§ SUPPLIED INFORMATION:
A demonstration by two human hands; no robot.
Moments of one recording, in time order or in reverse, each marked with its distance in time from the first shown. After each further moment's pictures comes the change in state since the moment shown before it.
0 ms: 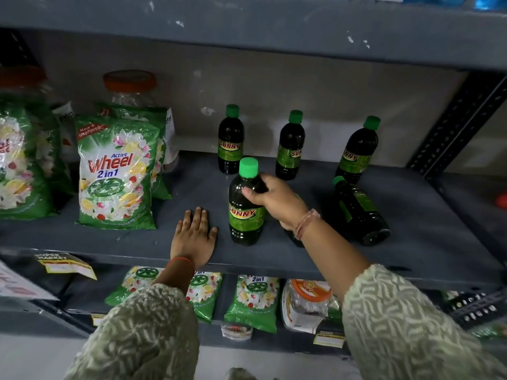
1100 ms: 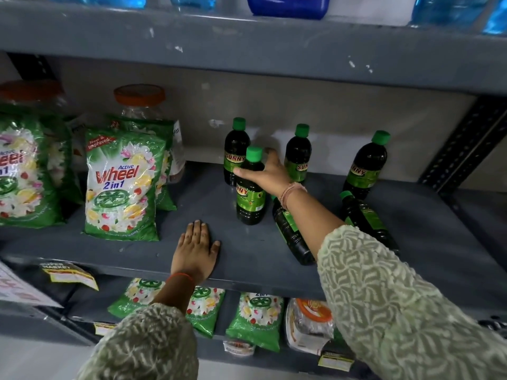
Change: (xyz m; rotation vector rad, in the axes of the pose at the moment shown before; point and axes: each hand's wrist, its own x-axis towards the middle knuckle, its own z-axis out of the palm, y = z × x) left_hand 0.001 0.000 0.002 -0.014 0.029 -0.045; right_hand 0.080 -0.016 -0.010 -0.249 0.139 -0.007
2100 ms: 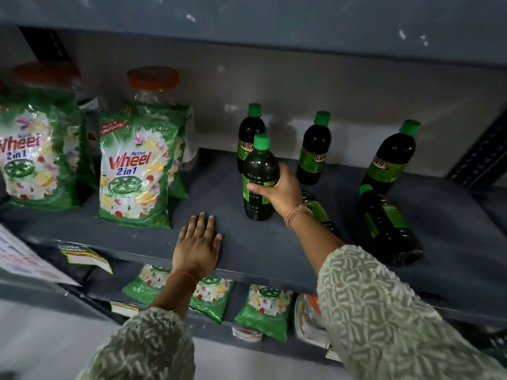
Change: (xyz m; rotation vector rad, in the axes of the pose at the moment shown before) left_hand -0.010 -0.016 0.002 0.041 0.051 0.002; right_hand -0.017 0.038 0.033 0.103 0.113 -0.060
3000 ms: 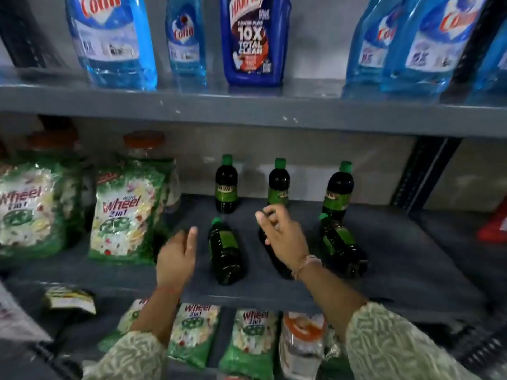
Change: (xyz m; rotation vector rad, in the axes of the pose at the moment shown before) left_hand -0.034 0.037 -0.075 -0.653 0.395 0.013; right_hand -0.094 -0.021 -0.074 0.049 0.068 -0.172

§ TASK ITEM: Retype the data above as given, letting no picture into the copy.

§ EXERCISE SOLUTION:
A demonstration by two human hands; no robot.
Moments of one recording, in time order or in reverse, each marked with its distance in time from the first shown. After each further moment's pictures comes the change in state since the moment shown before it.
0 ms: 
1100 ms: 
Change: (xyz m; rotation vector rad, in the axes of the pose at the moment shown before; point and axes: each hand's wrist, its own x-axis towards the middle knuckle, its own z-axis out of the palm, y = z × x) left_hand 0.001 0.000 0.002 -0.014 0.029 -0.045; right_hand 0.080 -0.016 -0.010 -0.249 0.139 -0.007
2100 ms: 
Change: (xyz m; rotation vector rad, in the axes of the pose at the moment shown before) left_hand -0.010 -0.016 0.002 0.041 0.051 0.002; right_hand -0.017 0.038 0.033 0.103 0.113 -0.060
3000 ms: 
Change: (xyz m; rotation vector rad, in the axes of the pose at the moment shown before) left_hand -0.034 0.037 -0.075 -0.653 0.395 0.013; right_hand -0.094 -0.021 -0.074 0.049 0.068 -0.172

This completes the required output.